2. After pasting the rectangles, format the area chart series. Under the paint can, Fill, click on Picture or Texture Fill, and adjust the Offset Top and Offset Bottom values. A positive offset brings the top or bottom of the pasted colors toward the center, which would essentially truncate the tops of the peaks: not what we want. A negative offset moves the top or bottom of the pasted colors away from the center. We don’t want to change the top, but if we move the bottom lower, the boundary between blue and orange will move down. I found that an Offset Bottom value of -23% worked pretty well.
I came up with a formula that works for these numbers; I don’t know how general it is. But this percentage is the same as
(max + min)/(max – min) = (70.59 + (-43.34))/(70.59 – (-43.34)) = 0.239
So maybe 24% is better than my experimentally-derived 23%.
Andrew says
Hi Jon,
Thanks for this – exactly what I was looking for. However, I’m struggling to adjust this to fit my data. I can recreate your example, but when I change the dates to a daily increment (rather than monthly) it doesn’t work. Any idea how I can accommodate this?
thanks,
Andrew
Jukas says
Hi, after hours of trying, I finally understood the problem with this method.

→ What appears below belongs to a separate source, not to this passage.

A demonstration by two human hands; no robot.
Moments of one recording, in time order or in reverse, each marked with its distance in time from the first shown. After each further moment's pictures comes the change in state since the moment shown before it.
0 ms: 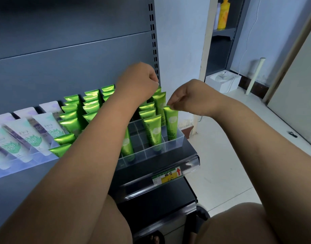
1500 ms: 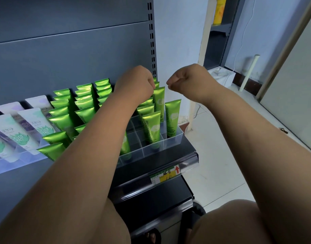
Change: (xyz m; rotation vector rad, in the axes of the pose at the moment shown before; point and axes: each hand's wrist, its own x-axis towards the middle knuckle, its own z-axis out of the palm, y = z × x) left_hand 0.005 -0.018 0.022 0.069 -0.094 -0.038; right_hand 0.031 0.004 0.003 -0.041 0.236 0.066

And no, it does not work for all cases, unfortunately.
Basically, you need to have at least days in between each date (original date).
the axis format should be Date axis, this means dates /number are sorted ascending.
if you do not have 2 days between each original date, you will have sharp drops when crossing zero. this because the chart does read decimals.
I hope I have helped some people with my answer,
regards
Jukas
Jon Peltier says
Line and area charts don’t deal with fractions along the X-axis. They only deal with whole numbers of days.
The more days between points, the better my approach can interpolate the horizontal axis crossing points.
The data in my example showed monthly values, so my interpolations worked well. If you have daily data, you can’t interpolate, you can at best get the preceding of following day as the crossing point, which will look awful.